Friday, May 22, 2009

Arab Women in Politics: a Quite Revolution

Ten years exactly after they got the right to vote, four Kuwaiti ladies win parliamentary seats. Despite the well-spread clichés, the last elections in Kuwait confirm a trend already noticed for instance in Jordan when a lady won in November 2007, for the first time in the country’s history, a parliamentary seat.

In Arab modern history, women’s affirmation traces back to the end of the XIXth century, a political affirmation followed a few decades later by well-known political activists like the Egyptian Hoda Shaarawi or the Syrian Nadhira Zayn al-Din.

Independence has been, in many countries, the golden age for Arab women as their participation to the political life has constantly declined since, partly because this participation has been dictated by regimes which have lost any credibility to people looking for solutions from a Islamic dictated agenda.

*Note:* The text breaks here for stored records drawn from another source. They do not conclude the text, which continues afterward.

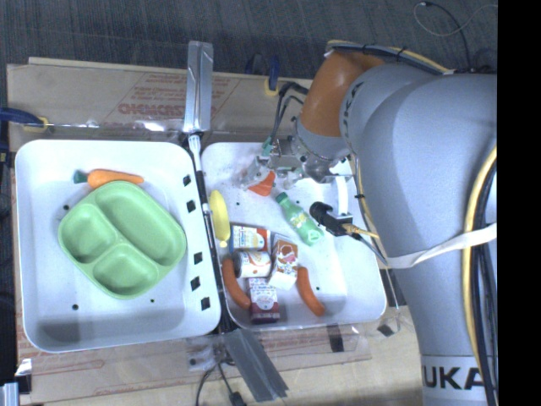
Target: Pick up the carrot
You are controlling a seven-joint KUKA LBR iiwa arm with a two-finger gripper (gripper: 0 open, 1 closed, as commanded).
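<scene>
Against the far rim of the left bin [34, 227], beside the green divided plate [122, 237], the carrot [114, 177] is seen lying; over the far part of the right bin [363, 299] the end effector [283, 161] is held, near an orange piece [263, 183] and a green bottle [298, 217]; whether it is spread cannot be told.

So the bench [127, 100] looks like it's topped with brown cardboard, and two white bins sit right on it: left bin [34, 252], right bin [359, 294], side by side.
</scene>
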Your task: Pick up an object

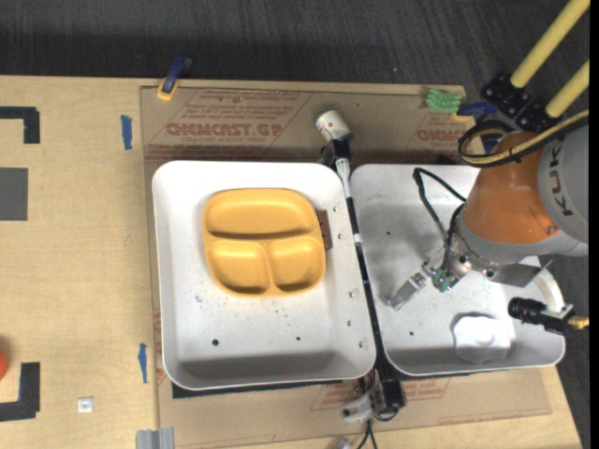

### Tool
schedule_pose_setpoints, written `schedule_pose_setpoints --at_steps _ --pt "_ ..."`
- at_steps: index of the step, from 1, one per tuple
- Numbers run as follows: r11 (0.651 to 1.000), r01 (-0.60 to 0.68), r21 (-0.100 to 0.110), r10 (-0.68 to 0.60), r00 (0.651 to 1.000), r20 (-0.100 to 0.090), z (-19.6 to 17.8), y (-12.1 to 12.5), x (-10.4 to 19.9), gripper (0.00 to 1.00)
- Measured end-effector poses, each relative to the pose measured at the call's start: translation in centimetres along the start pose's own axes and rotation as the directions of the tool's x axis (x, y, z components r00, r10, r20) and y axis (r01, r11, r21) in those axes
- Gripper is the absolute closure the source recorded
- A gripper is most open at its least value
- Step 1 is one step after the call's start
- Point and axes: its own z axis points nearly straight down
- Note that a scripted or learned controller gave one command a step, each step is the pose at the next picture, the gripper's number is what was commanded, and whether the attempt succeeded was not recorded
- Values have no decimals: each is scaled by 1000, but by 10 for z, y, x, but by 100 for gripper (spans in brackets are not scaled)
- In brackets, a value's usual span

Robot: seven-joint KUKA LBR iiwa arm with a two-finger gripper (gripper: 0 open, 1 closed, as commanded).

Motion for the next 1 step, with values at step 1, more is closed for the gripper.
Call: schedule_pose_setpoints --at_steps 1 --pt "1000 1 0 -1 1000 0 0 0 0 0"
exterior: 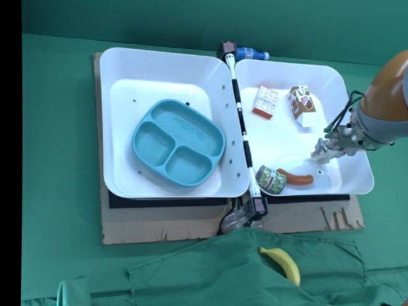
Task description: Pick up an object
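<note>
A sausage [296,178] lies near the front wall of the right bin [357,107], touching a green-labelled can [271,180]. The tool [322,153] hangs just right of it; too small and blurred to tell its opening or any hold. The arm [389,101] is cut off at the frame's right.
</note>
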`<control>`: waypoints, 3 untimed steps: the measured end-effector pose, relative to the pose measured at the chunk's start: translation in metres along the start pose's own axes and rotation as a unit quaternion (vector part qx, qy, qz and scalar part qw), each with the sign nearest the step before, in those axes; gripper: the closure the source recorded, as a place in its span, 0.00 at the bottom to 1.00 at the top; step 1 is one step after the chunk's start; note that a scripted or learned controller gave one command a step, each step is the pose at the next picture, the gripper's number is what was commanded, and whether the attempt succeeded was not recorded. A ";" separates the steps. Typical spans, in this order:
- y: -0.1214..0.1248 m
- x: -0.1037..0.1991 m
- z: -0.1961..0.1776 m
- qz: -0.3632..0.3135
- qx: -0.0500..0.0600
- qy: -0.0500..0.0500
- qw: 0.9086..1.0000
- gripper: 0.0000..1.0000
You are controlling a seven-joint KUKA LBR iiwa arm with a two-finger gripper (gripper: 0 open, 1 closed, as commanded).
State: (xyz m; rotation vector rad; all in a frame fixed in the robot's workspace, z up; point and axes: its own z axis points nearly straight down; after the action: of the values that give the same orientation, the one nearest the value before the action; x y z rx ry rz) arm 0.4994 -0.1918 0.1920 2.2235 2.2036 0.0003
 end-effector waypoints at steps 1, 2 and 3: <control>-0.034 0.028 -0.020 -0.003 0.004 0.004 1.000 1.00; -0.031 0.026 -0.031 -0.001 0.000 0.002 1.000 1.00; -0.031 0.019 -0.075 -0.003 -0.001 0.001 1.000 1.00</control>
State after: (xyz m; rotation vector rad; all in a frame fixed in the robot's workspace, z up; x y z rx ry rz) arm 0.4681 -0.1720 0.2665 2.2179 2.2104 0.0051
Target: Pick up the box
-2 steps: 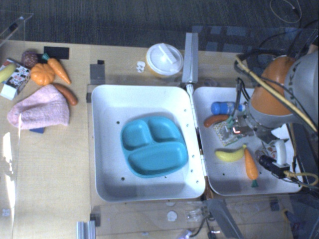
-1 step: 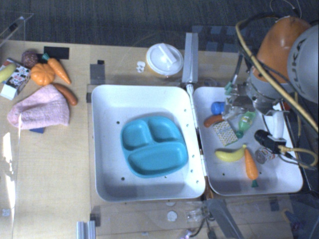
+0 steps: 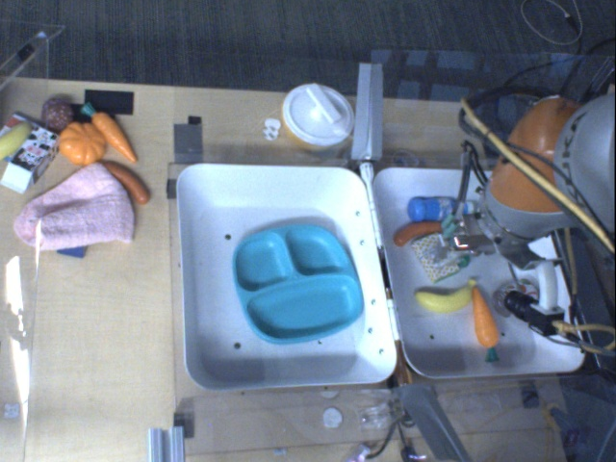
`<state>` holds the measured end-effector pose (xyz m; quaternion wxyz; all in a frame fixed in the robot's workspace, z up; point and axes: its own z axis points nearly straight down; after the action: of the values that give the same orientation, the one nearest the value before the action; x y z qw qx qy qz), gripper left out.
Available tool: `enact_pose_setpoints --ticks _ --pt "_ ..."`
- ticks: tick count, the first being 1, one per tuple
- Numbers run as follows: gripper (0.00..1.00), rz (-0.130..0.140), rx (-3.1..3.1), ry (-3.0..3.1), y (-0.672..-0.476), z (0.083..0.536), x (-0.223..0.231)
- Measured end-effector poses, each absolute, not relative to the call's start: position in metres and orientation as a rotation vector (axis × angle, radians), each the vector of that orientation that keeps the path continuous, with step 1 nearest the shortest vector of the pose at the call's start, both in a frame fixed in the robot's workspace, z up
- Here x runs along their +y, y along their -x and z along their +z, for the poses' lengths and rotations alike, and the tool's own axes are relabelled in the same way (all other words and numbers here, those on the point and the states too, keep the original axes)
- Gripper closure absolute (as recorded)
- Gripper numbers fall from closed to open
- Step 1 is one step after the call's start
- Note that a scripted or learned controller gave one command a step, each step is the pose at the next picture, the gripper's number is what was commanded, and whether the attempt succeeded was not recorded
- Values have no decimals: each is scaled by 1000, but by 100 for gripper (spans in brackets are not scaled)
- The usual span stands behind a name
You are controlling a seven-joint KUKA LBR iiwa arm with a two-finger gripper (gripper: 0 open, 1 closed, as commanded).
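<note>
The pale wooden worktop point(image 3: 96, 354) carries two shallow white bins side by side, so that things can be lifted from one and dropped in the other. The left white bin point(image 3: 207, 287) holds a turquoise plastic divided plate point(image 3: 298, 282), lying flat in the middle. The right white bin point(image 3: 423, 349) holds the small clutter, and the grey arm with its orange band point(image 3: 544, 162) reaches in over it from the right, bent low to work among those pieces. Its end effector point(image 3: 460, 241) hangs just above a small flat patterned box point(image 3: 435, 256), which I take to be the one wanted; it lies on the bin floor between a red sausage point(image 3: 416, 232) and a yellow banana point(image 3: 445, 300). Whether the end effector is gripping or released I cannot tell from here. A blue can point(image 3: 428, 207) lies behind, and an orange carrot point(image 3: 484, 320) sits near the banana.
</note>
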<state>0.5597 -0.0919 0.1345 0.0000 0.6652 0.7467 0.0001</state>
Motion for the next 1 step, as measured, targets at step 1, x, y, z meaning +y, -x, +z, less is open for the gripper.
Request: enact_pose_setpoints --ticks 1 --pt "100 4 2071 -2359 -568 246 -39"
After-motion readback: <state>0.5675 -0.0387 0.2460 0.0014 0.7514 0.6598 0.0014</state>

But the trend toward the progressive vanishing of women’s participation in Arab politics could reverse as political “modernization” has became a “necessity” in the post 9-11 world, and with a ever-growing number of young educated women aiming at more individual identity and way of life.

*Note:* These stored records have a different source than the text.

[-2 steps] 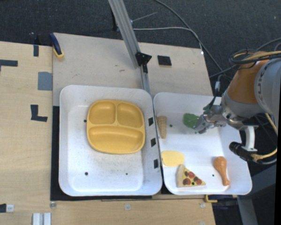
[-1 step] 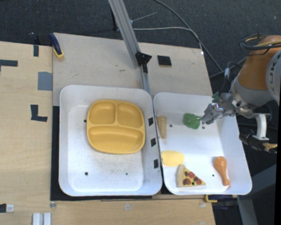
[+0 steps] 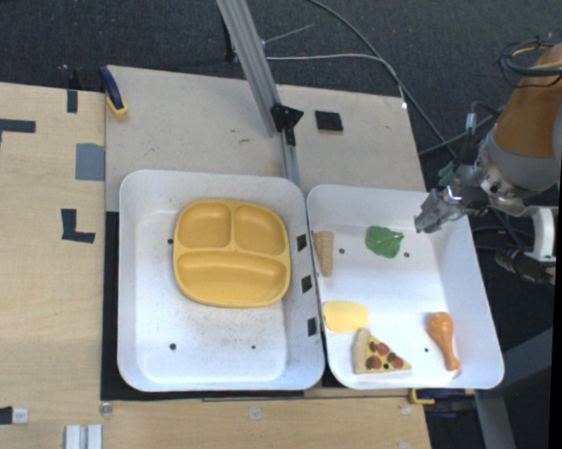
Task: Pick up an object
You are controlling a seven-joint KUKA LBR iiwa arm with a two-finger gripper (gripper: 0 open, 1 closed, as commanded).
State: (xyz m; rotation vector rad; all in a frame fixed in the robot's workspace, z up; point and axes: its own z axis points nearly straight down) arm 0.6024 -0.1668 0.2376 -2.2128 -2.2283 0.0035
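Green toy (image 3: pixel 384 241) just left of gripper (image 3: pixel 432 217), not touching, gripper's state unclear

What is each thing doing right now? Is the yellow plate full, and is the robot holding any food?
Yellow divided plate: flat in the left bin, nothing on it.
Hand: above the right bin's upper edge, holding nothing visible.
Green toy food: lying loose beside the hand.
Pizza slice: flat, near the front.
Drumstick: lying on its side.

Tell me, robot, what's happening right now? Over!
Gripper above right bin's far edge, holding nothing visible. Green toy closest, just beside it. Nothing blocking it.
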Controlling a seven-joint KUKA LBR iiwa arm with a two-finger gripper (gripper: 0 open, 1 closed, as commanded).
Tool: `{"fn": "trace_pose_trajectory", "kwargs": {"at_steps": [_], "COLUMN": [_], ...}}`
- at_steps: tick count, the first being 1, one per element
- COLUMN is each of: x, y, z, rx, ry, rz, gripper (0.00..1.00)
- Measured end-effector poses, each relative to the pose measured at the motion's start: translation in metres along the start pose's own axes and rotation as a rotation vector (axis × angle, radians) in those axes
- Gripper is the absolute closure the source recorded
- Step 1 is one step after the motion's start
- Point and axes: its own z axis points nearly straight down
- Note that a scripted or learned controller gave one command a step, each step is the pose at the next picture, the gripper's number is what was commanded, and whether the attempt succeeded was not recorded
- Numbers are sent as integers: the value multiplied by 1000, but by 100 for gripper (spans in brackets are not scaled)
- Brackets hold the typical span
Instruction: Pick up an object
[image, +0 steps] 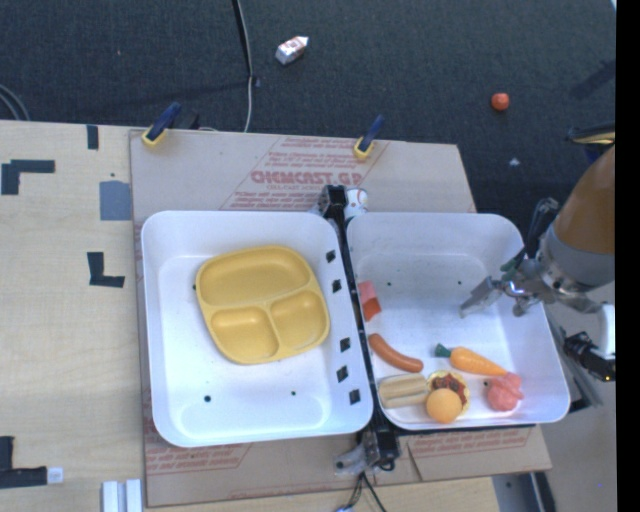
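The right bin (430, 232) holds several toy foods along its front: an orange carrot (476, 361), a brown sausage (394, 352), a hot dog bun (403, 389), a small burger (445, 397) and a pink piece (504, 392). A small red block (368, 300) lies by the divider. My gripper (492, 308) hangs over the right side of this bin, above and behind the carrot. It is open with nothing between its fingers. A yellow divided plate (263, 303) lies in the left bin (160, 330).
Two clamps (160, 126) (368, 137) pin the cardboard behind the bins. A black cable (246, 70) runs down to the bench. A white scrap (291, 49) and an orange ball (500, 100) lie on the dark floor beyond.
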Motion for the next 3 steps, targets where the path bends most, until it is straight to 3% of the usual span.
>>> {"fn": "trace_pose_trajectory", "kwargs": {"at_steps": [1,2,3], "x": [100,95,164], "y": [-62,-60,-46], "z": [41,31,-55], "rx": [13,8,-2], "ry": [11,6,7], "rz": [-8,-5,-12], "gripper": [0,100,100]}}
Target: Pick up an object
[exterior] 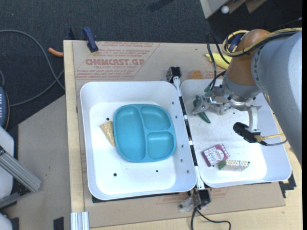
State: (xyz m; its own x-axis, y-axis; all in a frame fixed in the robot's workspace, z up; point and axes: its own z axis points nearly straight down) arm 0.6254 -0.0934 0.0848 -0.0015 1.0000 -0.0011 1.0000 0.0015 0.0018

In the Gulf states, often caricatured for its backwardness especially regarding women’s lib issues, some positive changes have already taken place as mentioned in a previous post about Saudi Arabia. After sheikha bint Nasser al-Missned, Qatar’s first lady, was named on 2008 Forbes magazine's list of the world's 100 most powerful women in the world, it was Nura Al-Faiz’s turn to appear in Time Magazine’s list of 100 most influential people in the world, after she had been appointed Saudi Arabia`s first woman minister.